*** Opening LISTED RECORDS ***

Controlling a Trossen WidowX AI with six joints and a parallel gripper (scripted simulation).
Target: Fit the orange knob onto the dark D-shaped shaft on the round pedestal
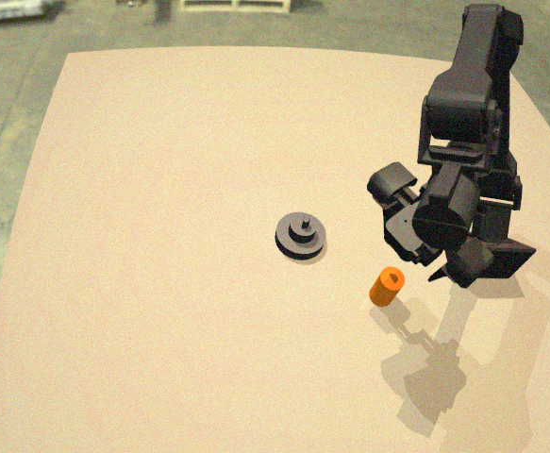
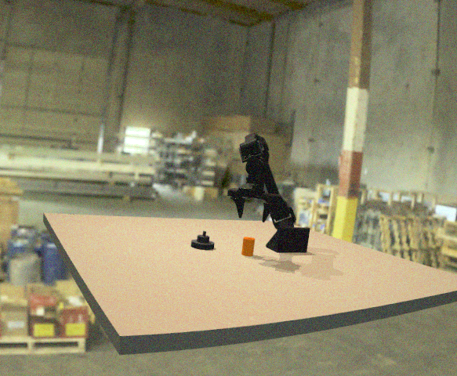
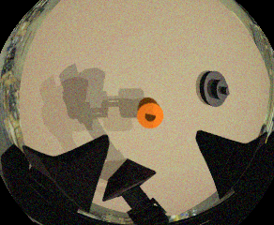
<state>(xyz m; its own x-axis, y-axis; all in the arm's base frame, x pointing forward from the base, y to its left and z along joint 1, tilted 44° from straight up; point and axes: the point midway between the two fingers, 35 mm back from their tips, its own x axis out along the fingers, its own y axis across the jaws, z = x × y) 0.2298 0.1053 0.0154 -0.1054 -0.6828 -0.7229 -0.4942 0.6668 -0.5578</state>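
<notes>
The orange knob lies 10 cm below my gripper tip. Also, from my gripper tip: pedestal 12 cm ahead, 12 cm to the right, 9 cm below.
</notes>
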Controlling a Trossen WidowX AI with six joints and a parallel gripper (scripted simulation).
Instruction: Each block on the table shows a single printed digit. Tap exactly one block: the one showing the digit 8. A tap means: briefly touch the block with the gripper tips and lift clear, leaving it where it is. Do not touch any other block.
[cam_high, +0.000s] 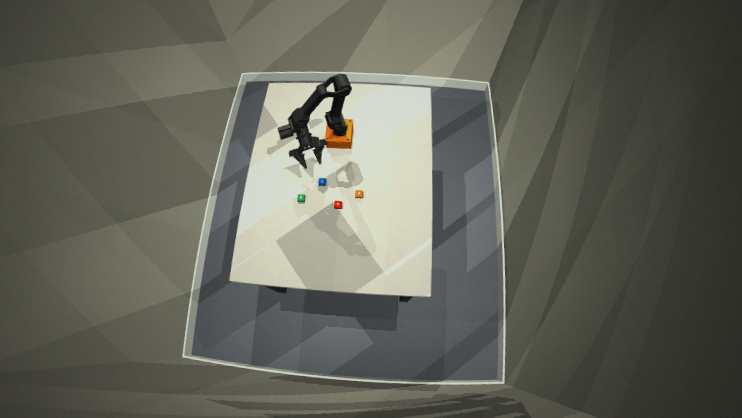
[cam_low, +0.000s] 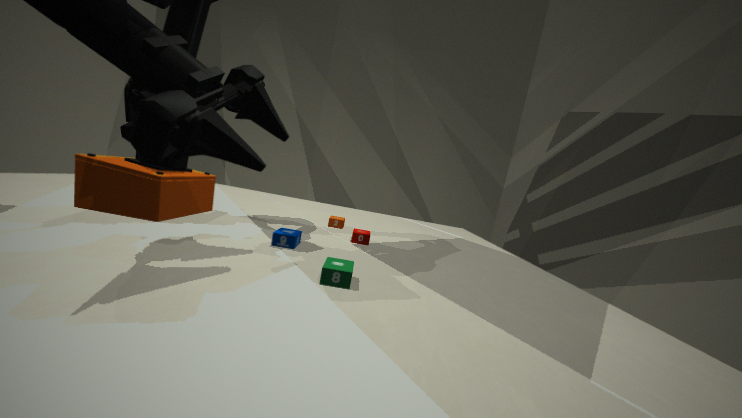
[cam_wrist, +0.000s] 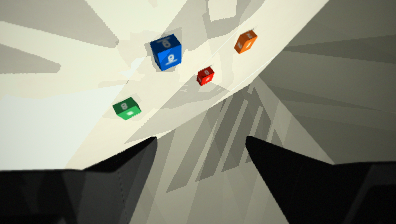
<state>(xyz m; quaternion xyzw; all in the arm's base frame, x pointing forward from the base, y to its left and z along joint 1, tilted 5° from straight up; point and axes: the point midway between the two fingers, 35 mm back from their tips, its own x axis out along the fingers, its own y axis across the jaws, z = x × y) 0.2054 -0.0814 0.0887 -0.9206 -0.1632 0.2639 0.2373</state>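
The green block lies 120 mm below my gripper tip, 110 mm ahead of it and 50 mm to the right of it. From my gripper tip the other things lie so: blue block 120 mm below, 30 mm to the left, 20 mm ahead; red block 130 mm to the left, 120 mm below, 120 mm ahead; orange block 210 mm to the left, 120 mm below, 50 mm ahead.
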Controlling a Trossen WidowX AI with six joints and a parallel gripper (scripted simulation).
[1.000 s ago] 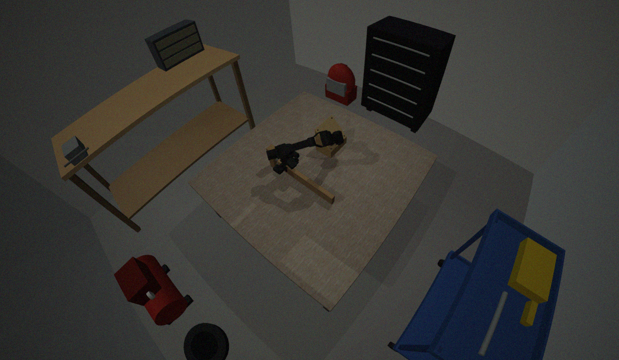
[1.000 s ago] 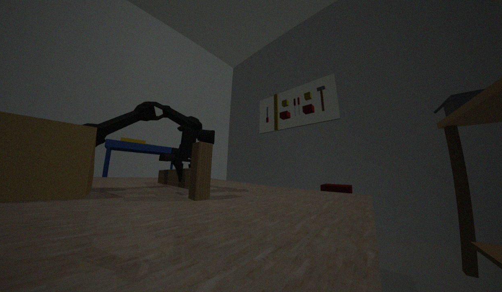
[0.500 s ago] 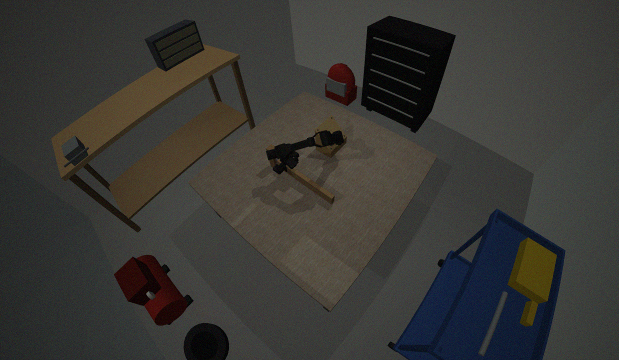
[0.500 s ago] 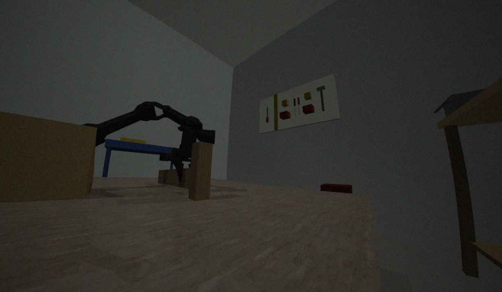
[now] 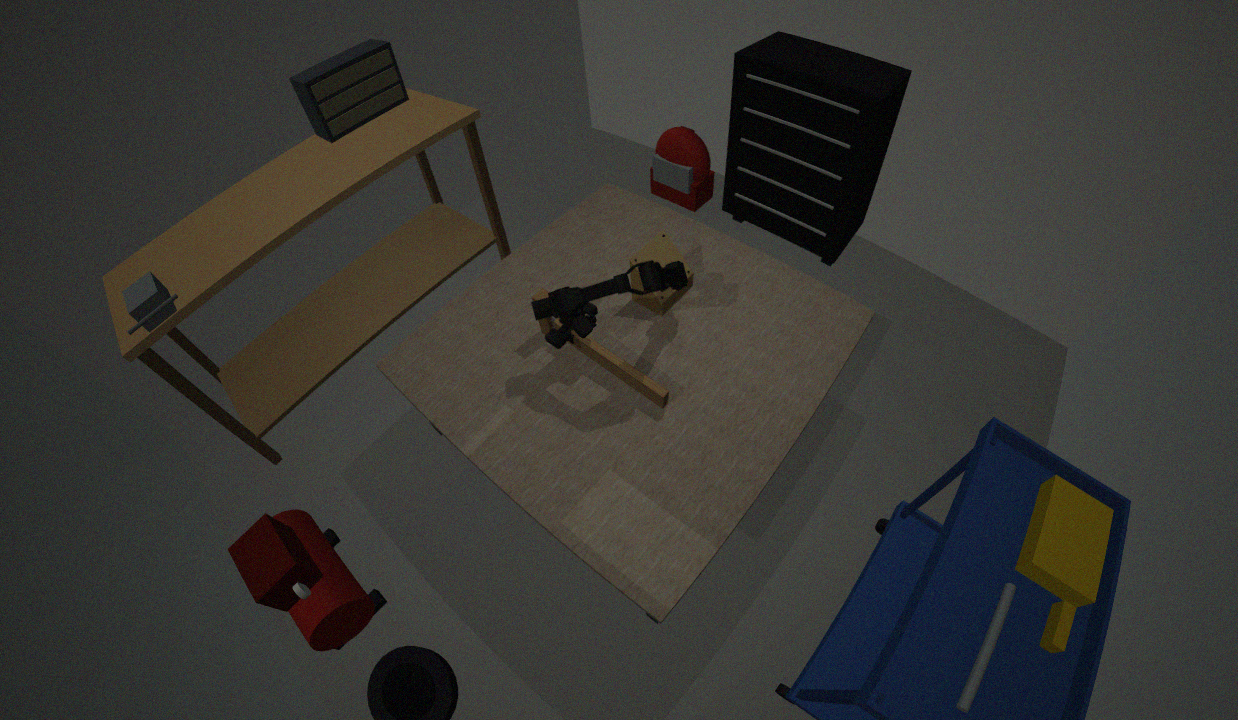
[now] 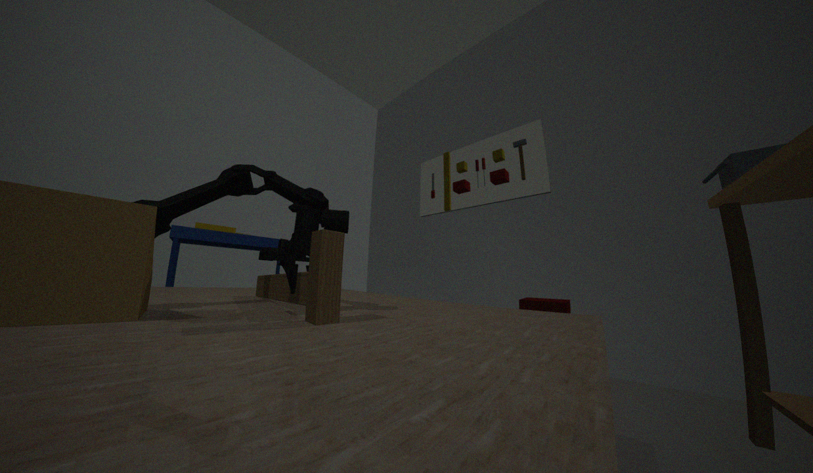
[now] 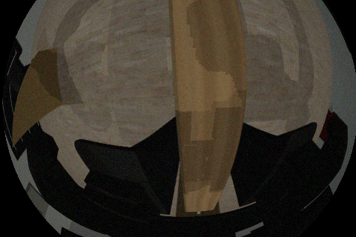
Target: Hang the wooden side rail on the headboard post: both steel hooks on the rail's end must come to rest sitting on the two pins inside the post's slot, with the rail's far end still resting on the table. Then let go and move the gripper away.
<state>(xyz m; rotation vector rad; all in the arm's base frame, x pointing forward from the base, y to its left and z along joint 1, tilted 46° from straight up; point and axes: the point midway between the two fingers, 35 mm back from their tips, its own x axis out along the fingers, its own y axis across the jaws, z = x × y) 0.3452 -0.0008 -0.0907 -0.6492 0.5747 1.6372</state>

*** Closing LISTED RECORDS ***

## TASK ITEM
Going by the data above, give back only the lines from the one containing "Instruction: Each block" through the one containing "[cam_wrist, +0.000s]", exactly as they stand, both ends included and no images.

## RESULT BELOW
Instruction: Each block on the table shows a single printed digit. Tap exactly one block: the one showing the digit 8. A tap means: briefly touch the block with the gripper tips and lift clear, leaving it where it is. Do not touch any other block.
[cam_high, +0.000s] 
[cam_low, +0.000s] 
[cam_wrist, +0.000s] 

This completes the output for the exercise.